Court Rejects U.S. Constitutional Challenge of California’s Cap and Trade Legislation

On Friday, July 17, 2020, Judge William Shubb (U.S. District Court, California Eastern Division) rejected the U.S. Department of Justice (DOJ) constitutional challenge of California’s Cap and Trade legislation (the CA CT). The DOJ challenge was based largely on the CA CT’s link to the Quebec cap and trade market. The decision was critical for California and will be relevant to other countries and jurisdictions implementing carbon pricing. It supports the view that climate change may be beyond the area of traditional state responsibility but does not preclude state programs if there is no conflict with international climate commitments at the federal level. The decision may therefore provide guidance to the Supreme Court of Canada in its consideration of the pending Saskatchewan, Ontario and Alberta constitutional challenges of Canada’s Greenhouse Gas Pollution Pricing Act (to be heard September 23 and 24, 2020).

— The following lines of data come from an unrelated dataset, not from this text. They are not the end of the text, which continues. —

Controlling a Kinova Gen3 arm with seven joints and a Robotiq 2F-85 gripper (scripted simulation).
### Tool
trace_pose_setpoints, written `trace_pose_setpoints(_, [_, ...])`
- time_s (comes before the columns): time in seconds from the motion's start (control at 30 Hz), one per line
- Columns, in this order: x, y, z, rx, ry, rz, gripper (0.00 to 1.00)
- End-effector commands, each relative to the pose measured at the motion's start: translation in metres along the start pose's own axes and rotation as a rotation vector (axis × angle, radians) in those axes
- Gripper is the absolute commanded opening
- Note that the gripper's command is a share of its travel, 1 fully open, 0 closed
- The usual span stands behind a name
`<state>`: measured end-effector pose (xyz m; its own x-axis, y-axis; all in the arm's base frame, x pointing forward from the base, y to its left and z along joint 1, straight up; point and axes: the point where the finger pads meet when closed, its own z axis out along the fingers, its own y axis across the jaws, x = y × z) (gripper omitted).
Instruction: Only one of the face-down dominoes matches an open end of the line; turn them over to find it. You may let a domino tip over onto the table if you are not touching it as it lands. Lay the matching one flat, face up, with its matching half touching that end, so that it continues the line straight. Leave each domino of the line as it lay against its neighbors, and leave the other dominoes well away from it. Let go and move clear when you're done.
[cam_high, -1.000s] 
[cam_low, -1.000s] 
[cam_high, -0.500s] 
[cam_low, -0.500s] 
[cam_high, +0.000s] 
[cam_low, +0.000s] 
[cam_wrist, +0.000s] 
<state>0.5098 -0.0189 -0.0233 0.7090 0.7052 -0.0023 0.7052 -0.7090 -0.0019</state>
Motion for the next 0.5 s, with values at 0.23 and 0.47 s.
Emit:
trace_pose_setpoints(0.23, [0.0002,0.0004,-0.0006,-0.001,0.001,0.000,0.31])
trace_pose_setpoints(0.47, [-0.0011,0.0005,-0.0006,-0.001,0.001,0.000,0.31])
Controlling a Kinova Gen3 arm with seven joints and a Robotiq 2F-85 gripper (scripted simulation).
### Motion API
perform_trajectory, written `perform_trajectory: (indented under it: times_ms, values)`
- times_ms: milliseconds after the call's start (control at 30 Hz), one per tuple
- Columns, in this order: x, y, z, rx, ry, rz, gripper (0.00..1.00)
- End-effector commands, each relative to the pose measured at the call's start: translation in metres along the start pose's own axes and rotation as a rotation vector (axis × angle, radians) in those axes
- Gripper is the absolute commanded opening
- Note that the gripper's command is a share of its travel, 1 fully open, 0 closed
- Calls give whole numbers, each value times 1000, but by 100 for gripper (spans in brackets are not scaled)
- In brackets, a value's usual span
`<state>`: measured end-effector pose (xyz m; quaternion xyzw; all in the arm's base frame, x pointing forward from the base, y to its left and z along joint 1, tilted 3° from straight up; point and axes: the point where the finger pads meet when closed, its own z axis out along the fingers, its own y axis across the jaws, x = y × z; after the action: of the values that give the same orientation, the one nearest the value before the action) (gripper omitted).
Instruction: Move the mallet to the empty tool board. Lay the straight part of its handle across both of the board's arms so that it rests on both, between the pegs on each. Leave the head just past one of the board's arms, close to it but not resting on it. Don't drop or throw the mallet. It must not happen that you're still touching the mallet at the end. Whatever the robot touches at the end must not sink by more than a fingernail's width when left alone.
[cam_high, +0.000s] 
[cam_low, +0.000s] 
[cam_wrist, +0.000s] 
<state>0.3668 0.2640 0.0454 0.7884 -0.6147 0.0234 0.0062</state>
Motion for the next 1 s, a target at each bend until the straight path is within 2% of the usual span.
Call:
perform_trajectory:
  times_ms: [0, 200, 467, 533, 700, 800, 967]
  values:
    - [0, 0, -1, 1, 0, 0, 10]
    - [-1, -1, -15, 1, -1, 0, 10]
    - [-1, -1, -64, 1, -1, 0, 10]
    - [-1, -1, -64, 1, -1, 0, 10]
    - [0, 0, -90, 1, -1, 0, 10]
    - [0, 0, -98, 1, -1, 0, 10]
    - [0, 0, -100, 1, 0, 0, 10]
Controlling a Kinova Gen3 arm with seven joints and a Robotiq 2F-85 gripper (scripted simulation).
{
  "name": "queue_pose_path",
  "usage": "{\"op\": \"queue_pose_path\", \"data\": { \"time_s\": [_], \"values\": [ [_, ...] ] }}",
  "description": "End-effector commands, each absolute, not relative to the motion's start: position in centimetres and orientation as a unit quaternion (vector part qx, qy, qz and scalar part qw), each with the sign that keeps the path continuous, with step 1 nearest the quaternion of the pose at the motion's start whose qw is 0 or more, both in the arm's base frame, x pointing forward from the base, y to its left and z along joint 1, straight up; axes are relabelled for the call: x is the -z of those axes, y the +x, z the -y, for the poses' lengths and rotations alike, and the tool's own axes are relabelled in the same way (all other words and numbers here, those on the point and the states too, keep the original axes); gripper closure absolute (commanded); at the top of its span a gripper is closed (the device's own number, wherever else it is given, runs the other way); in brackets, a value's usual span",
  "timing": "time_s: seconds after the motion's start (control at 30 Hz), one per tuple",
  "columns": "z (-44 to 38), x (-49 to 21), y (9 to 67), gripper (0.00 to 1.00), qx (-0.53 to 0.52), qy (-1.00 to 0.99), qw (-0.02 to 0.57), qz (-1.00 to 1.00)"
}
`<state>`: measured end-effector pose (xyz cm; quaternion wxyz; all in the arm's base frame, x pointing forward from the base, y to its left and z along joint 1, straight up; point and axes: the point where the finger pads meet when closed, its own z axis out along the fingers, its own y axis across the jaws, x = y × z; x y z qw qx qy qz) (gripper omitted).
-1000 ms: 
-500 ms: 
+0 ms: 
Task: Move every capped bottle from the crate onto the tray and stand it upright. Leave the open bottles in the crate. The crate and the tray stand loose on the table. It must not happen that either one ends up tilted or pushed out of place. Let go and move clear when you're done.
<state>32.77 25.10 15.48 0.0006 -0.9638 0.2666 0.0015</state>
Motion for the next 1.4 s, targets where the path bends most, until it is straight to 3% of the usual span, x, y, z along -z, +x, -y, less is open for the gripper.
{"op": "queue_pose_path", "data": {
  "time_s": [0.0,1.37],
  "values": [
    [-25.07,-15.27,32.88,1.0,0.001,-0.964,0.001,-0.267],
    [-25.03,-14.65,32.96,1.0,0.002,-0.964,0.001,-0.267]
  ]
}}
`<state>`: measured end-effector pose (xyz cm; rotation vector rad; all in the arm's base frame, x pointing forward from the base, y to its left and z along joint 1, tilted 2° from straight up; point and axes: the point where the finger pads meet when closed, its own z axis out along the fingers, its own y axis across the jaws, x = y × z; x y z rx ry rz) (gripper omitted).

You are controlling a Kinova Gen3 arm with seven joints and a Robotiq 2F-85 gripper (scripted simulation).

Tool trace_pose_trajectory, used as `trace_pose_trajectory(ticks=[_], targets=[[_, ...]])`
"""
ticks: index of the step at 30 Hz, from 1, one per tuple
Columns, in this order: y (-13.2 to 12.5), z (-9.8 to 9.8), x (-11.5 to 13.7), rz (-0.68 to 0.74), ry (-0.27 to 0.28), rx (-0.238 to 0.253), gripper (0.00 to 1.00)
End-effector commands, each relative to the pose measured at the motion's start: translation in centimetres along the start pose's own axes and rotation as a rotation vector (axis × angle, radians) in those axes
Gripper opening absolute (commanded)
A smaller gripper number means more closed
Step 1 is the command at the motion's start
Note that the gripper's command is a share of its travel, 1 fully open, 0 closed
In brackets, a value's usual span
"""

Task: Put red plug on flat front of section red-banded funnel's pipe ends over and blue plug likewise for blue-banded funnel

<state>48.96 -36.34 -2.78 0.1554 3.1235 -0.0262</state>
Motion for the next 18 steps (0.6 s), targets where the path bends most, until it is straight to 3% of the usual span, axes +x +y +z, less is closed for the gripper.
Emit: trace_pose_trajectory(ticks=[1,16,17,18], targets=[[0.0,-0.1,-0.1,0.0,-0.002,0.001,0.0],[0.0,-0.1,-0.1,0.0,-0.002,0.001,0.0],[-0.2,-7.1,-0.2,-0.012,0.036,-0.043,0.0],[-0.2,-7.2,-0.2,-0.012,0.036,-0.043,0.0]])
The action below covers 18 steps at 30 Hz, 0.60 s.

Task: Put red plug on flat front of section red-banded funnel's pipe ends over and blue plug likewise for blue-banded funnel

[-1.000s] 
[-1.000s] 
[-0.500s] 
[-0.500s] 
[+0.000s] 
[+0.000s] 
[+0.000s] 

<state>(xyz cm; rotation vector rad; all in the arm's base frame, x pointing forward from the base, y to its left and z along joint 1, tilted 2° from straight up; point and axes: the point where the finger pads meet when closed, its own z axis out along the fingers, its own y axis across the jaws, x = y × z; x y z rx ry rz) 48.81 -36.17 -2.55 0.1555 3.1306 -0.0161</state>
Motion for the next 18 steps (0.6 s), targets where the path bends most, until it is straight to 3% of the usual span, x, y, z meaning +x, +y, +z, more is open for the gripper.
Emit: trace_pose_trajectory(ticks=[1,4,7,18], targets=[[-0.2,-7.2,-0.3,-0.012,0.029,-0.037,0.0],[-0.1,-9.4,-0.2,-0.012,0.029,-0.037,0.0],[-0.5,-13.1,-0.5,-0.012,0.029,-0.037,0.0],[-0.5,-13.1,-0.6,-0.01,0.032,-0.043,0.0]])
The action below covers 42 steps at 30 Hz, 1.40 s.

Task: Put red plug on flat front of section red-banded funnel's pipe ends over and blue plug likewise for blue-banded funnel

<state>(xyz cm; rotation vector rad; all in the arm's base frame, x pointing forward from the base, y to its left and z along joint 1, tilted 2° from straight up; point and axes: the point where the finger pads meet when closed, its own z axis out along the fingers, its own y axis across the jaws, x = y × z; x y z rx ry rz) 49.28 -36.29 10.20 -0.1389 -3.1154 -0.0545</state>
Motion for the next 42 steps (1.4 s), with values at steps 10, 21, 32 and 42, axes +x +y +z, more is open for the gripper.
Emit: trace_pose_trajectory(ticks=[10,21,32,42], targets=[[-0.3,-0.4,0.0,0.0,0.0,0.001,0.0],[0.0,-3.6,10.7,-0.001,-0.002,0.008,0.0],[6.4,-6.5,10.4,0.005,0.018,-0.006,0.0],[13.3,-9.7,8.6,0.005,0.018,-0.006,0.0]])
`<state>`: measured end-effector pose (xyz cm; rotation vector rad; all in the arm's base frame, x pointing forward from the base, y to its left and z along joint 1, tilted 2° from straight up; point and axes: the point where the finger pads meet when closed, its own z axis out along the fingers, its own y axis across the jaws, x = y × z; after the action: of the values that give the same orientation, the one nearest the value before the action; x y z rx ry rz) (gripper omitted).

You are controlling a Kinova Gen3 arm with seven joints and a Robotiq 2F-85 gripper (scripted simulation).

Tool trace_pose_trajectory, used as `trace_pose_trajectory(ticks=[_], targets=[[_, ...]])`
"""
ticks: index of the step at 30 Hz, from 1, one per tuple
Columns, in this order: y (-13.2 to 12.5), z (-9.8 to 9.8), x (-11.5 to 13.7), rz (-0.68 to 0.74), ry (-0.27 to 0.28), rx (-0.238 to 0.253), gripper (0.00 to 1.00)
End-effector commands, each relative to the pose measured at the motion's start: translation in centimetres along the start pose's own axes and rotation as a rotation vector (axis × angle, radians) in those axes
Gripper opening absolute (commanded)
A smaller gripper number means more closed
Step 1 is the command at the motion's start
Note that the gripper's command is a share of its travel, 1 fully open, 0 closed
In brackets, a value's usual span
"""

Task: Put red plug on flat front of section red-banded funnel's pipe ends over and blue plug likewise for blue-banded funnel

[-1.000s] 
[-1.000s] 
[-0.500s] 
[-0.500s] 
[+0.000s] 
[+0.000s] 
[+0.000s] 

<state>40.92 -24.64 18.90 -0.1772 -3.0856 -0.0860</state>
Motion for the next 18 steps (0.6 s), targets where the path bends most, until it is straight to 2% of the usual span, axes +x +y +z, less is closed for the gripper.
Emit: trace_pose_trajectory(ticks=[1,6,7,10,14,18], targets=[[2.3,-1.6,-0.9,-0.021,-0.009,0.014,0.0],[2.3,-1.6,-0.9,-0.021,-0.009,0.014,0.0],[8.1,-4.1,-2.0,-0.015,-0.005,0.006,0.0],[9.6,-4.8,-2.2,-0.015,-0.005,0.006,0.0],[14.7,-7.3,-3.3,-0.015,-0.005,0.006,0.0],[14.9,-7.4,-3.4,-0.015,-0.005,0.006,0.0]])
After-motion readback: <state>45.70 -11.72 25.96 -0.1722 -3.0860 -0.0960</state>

The DOJ challenge followed President Trump’s withdrawal from the Paris Agreement that is set to take effect November 4, 2020, the day after the next presidential election. The DOJ sought a summary judgement that the CA CT program was pre-empted by the Foreign Affairs Doctrine, arguing that it conflicted with the US withdrawal from the Paris Agreement, assisted Canada in complying with it, and undermined the US government’s ability to develop a new international arrangement.

Judge Shubb rejected this argument on the basis that the DOJ could not point to any specific federal policy that conflicted with the CA CT program. The DOJ further argued that the CA CT could facilitate Canada’s participation in the Paris Agreement by providing mitigation outcomes that satisfy Canada’s contribution obligations. On this point, Judge Shubb noted:

“Even if Canada were to ask the United States to authorize the use of mitigation outcomes acquired from California, the United States will presumably be unable to authorize the use after November. This is well before Canada’s 2030 contribution target is due, a target for which they intend to “explore” the use of mitigation outcomes. Consequently, California’s cap-and-trade program cannot facilitate Canada’s participation in the Paris Accord in the way the United States alleges.”

A finding of unconstitutionality under the Foreign Affairs Doctrine requires (i) that the state action or law is beyond an area of traditional responsibility, and (ii) it conflicts with or infringes on a clear and express federal foreign policy. In examining the Foreign Affairs Doctrine, Judge Shubb found that the programme extends beyond the area of traditional state responsibility, satisfying the first requirement of the Doctrine. However, in relation to the second requirement, Judge Shubb rejected the DOJ’s argument that the CA CT diminished or interfered with the President’s negotiation power to obtain a “better deal” and supported a rejected cross-border emissions mitigation strategies and the federal government’s ability to develop a new international mitigation arrangement.

Constitutionality of the programme. Judge Shubb noted in his decision that “The United States cites no authority for the proposition that an intent to negotiate for a “better deal” at some point in the future is enough to preempt state law.” Ultimately, it was determined that no clear and express foreign policy directly conflicted with the programme, and as such the programme was constitutionally valid. The DOJ has until September 15, 2020 (60 days) to appeal the decision to the U.S. Court of Appeals for the Ninth Circuit.